Exercise goal:
The response should be the complete listing below, unchanged.

Given data:
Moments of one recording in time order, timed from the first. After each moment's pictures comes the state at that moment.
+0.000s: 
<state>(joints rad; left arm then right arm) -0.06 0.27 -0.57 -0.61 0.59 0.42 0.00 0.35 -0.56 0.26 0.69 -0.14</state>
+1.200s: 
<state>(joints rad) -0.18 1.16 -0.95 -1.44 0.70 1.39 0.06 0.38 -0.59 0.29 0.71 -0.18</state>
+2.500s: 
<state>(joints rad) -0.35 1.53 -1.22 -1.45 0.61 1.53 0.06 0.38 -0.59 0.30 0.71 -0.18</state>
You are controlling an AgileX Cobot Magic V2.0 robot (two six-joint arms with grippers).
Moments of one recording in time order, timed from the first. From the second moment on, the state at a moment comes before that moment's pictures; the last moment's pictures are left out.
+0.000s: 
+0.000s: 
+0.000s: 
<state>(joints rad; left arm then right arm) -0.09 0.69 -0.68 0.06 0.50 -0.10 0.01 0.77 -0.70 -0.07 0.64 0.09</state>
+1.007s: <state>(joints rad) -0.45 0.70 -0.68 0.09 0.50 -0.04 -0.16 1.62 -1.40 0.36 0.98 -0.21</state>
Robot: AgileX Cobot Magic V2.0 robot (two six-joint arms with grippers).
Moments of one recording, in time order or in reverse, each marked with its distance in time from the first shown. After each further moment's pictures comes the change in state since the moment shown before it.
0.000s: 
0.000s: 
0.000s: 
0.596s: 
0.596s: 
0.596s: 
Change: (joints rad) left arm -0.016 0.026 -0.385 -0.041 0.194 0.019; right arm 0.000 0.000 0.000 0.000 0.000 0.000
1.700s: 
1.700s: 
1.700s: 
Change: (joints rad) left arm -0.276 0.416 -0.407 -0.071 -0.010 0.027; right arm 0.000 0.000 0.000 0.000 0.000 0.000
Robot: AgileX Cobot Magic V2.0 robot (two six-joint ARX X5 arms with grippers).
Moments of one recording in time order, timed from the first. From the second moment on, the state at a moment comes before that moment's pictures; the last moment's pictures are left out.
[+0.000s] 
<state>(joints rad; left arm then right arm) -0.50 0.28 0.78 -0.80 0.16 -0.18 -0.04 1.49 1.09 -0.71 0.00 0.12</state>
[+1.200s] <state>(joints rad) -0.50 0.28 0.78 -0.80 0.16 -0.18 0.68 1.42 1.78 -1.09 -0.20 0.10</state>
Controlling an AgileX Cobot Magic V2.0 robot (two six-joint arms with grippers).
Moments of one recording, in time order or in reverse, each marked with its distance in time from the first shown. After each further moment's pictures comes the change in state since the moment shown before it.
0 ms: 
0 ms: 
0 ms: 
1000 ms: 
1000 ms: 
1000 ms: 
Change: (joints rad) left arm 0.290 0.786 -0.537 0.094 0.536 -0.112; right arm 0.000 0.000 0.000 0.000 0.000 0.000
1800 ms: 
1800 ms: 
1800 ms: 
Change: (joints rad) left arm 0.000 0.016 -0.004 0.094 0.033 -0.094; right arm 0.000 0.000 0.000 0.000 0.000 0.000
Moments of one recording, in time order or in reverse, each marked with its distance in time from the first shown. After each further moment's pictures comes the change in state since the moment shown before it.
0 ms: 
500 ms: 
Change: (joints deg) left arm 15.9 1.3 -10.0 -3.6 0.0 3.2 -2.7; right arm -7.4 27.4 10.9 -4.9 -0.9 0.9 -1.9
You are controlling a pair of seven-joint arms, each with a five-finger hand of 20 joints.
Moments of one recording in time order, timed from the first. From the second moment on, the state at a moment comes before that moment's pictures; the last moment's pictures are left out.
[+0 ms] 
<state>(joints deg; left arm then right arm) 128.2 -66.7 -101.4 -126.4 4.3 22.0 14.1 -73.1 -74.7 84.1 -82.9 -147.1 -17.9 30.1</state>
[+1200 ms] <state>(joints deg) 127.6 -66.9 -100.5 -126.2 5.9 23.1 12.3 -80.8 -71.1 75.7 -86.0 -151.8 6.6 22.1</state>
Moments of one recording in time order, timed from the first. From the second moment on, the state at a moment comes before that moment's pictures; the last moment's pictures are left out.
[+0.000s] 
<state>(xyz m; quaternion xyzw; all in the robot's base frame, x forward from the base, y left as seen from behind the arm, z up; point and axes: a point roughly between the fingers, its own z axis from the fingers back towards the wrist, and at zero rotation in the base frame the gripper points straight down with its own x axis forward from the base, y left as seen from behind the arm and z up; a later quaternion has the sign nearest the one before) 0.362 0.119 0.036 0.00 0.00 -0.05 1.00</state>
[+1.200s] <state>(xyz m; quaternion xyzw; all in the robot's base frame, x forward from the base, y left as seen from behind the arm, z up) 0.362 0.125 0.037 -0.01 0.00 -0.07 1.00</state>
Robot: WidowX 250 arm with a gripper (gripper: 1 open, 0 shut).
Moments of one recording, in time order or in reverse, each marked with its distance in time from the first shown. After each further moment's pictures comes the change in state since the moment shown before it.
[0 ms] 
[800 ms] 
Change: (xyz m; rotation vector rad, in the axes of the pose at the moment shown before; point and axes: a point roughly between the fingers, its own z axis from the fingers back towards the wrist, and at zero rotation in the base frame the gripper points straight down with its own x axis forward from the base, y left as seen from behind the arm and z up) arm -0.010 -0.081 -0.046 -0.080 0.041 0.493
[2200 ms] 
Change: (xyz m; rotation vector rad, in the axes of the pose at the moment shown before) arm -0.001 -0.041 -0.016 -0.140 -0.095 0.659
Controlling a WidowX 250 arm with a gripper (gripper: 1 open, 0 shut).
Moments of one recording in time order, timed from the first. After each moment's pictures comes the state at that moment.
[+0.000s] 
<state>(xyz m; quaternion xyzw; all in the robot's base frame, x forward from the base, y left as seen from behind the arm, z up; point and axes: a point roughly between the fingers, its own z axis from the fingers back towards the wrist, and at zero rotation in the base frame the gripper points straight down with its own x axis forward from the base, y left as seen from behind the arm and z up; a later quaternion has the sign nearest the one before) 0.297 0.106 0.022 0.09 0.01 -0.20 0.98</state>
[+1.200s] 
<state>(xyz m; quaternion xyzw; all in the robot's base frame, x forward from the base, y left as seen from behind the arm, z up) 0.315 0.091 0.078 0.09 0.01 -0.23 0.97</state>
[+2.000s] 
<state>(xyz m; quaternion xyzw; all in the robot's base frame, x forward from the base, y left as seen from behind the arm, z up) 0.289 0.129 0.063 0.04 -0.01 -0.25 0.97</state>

Solution to the exercise:
Moments of one recording in time order, timed from the first. After each moment's pictures comes the state at that moment.
+0.000s: 
<state>(joints rad; left arm then right arm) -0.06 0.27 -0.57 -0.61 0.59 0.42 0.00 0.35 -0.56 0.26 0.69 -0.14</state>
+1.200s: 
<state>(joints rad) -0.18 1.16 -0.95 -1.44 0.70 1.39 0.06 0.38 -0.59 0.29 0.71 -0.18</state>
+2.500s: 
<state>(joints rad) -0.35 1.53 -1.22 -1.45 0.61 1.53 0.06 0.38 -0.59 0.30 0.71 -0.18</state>
You are controlling an AgileX Cobot Magic V2.0 robot (two six-joint arms with grippers).
Moments of one recording in time order, timed from the first. From the second moment on, the state at a moment comes before that moment's pictures; the last moment's pictures are left out.
+0.000s: 
+0.000s: 
+0.000s: 
<state>(joints rad; left arm then right arm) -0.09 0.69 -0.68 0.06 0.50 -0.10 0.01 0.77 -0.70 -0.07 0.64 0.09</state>
+1.007s: <state>(joints rad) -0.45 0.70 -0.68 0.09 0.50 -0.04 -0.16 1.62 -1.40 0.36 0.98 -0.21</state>
Robot: AgileX Cobot Magic V2.0 robot (two six-joint arms with grippers).
Moments of one recording, in time order or in reverse, each marked with its distance in time from the first shown. After each further moment's pictures comes the change in state since the moment shown before it.
0.000s: 
0.000s: 
0.000s: 
0.596s: 
0.596s: 
0.596s: 
Change: (joints rad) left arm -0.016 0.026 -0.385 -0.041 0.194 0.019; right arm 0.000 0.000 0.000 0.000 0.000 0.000
1.700s: 
1.700s: 
1.700s: 
Change: (joints rad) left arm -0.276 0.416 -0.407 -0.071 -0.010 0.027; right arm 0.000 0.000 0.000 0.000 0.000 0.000
Robot: AgileX Cobot Magic V2.0 robot (two six-joint ARX X5 arms with grippers).
Moments of one recording in time order, timed from the first. From the second moment on, the state at a moment comes before that moment's pictures; the last moment's pictures are left out.
[+0.000s] 
<state>(joints rad; left arm then right arm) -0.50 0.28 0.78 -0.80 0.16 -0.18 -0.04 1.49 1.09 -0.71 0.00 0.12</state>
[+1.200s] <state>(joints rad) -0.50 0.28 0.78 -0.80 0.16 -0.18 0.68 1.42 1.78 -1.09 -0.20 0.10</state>
Controlling an AgileX Cobot Magic V2.0 robot (two six-joint arms with grippers).
Moments of one recording, in time order or in reverse, each marked with its distance in time from the first shown. After each further moment's pictures comes the change in state since the moment shown before it.
0 ms: 
0 ms: 
0 ms: 
1000 ms: 
1000 ms: 
1000 ms: 
Change: (joints rad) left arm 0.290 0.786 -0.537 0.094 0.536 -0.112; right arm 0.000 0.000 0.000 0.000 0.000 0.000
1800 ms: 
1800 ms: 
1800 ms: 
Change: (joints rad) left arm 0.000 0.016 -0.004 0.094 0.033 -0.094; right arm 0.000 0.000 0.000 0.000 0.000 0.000
Moments of one recording, in time order or in reverse, each marked with its distance in time from the first shown. After each further moment's pictures comes the change in state since the moment shown before it.
0 ms: 
500 ms: 
Change: (joints deg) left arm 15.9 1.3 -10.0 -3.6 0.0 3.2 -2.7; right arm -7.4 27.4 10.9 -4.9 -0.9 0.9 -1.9
You are controlling a pair of seven-joint arms, each with a five-finger hand of 20 joints.
Moments of one recording in time order, timed from the first. From the second moment on, the state at a moment comes before that moment's pictures; the last moment's pictures are left out.
[+0 ms] 
<state>(joints deg; left arm then right arm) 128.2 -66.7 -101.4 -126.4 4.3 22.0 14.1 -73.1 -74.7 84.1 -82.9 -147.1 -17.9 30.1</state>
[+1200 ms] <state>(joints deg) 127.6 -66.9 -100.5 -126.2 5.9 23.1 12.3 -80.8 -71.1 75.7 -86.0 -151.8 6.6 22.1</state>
Moments of one recording in time order, timed from the first. From the second moment on, the state at a moment comes before that moment's pictures; the last moment's pictures are left out.
[+0.000s] 
<state>(xyz m; quaternion xyzw; all in the robot's base frame, x forward from the base, y left as seen from behind the arm, z up; point and axes: a point roughly between the fingers, its own z axis from the fingers back towards the wrist, and at zero rotation in the base frame the gripper points straight down with its own x axis forward from the base, y left as seen from behind the arm and z up; a later quaternion has the sign nearest the one before) 0.362 0.119 0.036 0.00 0.00 -0.05 1.00</state>
[+1.200s] <state>(xyz m; quaternion xyzw; all in the robot's base frame, x forward from the base, y left as seen from behind the arm, z up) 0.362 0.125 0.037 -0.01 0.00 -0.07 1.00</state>
Robot: WidowX 250 arm with a gripper (gripper: 1 open, 0 shut).
Moments of one recording, in time order or in reverse, each marked with its distance in time from the first shown. After each further moment's pictures comes the change in state since the moment shown before it.
[0 ms] 
[800 ms] 
Change: (xyz m; rotation vector rad, in the axes of the pose at the moment shown before; point and axes: a point roughly between the fingers, its own z axis from the fingers back towards the wrist, and at zero rotation in the base frame the gripper points straight down with its own x axis forward from the base, y left as seen from behind the arm and z up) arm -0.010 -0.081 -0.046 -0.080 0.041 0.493
[2200 ms] 
Change: (xyz m; rotation vector rad, in the axes of the pose at the moment shown before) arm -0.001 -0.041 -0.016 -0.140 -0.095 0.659
Controlling a WidowX 250 arm with a gripper (gripper: 1 open, 0 shut).
Moments of one recording in time order, timed from the first. After each moment's pictures comes the state at that moment.
[+0.000s] 
<state>(xyz m; quaternion xyzw; all in the robot's base frame, x forward from the base, y left as seen from behind the arm, z up; point and axes: a point roughly between the fingers, its own z axis from the fingers back towards the wrist, and at zero rotation in the base frame the gripper points straight down with its own x axis forward from the base, y left as seen from behind the arm and z up; a later quaternion has the sign nearest the one before) 0.297 0.106 0.022 0.09 0.01 -0.20 0.98</state>
[+1.200s] 
<state>(xyz m; quaternion xyzw; all in the robot's base frame, x forward from the base, y left as seen from behind the arm, z up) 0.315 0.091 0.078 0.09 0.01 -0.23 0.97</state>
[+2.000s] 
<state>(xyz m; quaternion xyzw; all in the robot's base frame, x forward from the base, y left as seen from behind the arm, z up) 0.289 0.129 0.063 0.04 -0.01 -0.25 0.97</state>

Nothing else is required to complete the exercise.